• **Exercise goal**
Only the lines from the beginning of the data below through the line that contains "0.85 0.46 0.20" should be repeated, exactly as written.

Start of Material provided

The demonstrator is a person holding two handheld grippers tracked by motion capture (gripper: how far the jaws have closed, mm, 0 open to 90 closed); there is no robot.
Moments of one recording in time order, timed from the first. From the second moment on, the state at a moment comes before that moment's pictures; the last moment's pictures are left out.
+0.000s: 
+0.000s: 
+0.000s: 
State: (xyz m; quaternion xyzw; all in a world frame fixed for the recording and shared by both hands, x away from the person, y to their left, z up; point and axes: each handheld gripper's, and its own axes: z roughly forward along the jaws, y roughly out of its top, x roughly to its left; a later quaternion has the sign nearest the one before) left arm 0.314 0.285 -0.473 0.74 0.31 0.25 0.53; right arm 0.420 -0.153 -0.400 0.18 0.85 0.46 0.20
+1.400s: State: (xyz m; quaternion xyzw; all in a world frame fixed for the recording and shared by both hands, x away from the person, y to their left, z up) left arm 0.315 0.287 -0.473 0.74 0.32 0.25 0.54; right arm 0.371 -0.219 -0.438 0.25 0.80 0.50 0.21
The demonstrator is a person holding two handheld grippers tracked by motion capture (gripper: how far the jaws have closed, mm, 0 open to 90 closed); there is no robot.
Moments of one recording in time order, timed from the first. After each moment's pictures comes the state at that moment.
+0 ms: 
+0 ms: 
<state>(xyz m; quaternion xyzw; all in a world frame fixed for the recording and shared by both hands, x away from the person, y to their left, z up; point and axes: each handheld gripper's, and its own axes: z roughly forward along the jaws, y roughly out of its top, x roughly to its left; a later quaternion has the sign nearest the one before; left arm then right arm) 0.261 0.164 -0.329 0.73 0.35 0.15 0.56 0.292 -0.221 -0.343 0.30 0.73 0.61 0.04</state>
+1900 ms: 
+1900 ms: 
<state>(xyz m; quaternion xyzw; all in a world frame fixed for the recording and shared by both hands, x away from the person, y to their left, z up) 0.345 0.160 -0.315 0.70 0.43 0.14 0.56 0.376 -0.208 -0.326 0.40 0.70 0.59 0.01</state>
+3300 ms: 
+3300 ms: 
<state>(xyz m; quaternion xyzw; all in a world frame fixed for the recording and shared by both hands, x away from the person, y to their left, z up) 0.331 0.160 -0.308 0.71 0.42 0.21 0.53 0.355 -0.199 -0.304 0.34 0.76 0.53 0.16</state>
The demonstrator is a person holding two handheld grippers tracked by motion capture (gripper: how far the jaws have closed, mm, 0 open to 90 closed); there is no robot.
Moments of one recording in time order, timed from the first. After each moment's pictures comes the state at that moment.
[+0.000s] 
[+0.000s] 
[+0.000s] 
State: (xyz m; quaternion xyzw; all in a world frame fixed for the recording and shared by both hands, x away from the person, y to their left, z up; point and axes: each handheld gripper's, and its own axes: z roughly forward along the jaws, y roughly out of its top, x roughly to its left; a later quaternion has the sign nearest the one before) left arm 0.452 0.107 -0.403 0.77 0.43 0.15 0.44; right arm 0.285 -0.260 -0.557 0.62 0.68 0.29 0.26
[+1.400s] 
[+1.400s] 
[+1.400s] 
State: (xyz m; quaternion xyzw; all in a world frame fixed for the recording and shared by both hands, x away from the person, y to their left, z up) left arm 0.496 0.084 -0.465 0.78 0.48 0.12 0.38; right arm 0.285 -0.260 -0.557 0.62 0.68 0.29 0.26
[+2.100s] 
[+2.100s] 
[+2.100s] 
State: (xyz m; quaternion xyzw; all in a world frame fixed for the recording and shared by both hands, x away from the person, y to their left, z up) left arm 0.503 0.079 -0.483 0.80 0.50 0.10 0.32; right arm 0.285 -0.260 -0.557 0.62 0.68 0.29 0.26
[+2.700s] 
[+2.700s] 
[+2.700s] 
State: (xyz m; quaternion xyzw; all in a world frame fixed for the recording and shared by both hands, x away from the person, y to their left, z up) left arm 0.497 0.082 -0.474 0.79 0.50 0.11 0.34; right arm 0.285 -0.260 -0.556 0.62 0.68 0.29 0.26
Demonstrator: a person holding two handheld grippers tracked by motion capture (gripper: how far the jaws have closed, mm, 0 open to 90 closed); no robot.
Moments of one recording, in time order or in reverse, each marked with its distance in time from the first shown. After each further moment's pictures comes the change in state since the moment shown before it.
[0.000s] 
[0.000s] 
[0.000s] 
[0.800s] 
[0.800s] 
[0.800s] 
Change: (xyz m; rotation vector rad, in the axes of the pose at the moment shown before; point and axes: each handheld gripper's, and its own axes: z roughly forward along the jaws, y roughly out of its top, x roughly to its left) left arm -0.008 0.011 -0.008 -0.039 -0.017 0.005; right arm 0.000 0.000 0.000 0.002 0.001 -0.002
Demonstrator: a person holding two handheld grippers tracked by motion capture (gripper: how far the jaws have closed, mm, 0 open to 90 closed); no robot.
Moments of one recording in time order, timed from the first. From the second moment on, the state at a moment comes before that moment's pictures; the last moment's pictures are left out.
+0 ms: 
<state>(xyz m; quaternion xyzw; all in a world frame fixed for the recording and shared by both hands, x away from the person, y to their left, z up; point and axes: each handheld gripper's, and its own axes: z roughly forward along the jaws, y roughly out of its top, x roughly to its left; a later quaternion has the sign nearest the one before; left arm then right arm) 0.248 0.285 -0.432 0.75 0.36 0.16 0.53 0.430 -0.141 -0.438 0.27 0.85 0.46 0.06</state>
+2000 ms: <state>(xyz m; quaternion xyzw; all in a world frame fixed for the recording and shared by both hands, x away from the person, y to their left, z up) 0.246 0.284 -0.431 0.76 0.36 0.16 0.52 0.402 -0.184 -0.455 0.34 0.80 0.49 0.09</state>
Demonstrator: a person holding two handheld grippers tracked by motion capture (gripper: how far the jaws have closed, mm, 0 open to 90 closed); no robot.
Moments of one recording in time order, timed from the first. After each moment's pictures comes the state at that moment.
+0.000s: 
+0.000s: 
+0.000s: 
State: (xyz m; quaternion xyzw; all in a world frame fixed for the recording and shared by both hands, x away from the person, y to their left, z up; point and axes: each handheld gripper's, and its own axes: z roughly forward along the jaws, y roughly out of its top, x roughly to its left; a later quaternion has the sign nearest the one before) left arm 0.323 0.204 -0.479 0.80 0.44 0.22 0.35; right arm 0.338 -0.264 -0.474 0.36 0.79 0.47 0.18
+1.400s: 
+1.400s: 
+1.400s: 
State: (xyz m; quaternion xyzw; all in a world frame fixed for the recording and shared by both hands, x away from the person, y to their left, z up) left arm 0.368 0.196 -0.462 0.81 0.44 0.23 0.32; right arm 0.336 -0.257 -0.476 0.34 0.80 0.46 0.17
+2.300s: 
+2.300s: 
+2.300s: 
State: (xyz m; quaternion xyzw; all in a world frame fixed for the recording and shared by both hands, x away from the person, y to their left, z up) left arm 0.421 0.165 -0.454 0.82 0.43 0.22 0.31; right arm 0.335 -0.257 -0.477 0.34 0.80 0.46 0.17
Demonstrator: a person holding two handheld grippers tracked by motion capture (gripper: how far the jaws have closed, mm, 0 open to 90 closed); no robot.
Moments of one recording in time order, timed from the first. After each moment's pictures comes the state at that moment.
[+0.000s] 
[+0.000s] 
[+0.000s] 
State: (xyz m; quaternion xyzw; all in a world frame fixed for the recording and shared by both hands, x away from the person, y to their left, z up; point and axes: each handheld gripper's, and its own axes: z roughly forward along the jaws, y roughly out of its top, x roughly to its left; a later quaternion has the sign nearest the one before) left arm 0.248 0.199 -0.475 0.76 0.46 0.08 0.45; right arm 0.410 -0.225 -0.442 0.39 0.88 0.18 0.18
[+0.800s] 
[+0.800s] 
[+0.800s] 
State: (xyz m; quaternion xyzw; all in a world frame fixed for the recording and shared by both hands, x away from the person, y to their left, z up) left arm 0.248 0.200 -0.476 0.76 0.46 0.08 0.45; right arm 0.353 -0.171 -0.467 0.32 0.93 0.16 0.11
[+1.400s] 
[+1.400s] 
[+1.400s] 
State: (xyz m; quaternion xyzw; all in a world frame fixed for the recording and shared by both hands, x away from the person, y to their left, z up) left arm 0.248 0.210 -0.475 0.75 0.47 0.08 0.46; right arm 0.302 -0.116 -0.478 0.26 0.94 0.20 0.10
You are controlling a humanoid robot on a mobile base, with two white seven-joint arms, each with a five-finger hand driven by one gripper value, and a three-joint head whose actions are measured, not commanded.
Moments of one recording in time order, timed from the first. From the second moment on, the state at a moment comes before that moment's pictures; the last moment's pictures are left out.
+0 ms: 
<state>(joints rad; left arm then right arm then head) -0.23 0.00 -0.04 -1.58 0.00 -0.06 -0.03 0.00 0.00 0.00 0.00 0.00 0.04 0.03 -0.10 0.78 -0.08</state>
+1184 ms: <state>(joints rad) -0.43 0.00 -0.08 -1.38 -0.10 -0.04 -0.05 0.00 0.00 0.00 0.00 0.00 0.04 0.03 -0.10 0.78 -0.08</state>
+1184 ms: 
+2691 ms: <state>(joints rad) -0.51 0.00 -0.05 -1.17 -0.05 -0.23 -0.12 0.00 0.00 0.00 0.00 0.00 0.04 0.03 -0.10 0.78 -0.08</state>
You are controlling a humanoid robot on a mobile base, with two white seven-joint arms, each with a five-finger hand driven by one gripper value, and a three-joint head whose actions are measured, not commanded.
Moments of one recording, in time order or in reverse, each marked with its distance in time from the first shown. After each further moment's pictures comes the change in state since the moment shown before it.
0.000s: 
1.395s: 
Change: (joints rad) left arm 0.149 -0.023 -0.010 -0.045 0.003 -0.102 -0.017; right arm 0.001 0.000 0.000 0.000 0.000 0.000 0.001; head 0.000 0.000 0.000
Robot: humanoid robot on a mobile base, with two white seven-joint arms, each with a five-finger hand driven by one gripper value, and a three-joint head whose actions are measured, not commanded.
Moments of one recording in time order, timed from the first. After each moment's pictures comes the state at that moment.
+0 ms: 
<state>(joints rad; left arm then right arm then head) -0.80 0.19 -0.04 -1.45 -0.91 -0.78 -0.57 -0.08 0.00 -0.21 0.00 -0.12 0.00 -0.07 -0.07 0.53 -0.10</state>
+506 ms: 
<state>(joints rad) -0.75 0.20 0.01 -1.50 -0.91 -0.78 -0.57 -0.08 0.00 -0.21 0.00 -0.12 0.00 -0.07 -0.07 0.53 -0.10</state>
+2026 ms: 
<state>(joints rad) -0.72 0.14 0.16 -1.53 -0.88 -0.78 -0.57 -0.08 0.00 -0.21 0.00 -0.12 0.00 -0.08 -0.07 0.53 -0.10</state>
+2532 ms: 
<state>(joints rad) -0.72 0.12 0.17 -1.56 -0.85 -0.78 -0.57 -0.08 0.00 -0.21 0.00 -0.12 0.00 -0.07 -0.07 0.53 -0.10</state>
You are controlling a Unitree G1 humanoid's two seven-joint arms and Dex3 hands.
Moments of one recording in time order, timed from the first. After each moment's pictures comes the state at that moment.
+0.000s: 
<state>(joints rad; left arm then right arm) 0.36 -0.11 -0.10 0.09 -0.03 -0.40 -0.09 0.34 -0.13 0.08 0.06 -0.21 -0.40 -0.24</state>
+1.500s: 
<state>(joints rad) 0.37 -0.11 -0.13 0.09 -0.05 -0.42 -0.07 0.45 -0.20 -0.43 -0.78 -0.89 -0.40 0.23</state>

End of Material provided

• **Finished exercise**
The demonstrator is a person holding two handheld grippers tracked by motion capture (gripper: how far the jaws have closed, mm, 0 open to 90 closed); there is no robot.
Moments of one recording in time order, timed from the first. From the second moment on, the state at a moment comes before that moment's pictures; the last moment's pictures are left out.
+0.000s: 
+0.000s: 
+0.000s: 
State: (xyz m; quaternion xyzw; all in a world frame fixed for the recording and shared by both hands, x away from the person, y to their left, z up; point and axes: each handheld gripper's, and its own axes: z roughly forward along the jaws, y roughly out of its top, x roughly to its left; a later quaternion has the sign nearest the one before) left arm 0.314 0.285 -0.473 0.74 0.31 0.25 0.53; right arm 0.420 -0.153 -0.400 0.18 0.85 0.46 0.20

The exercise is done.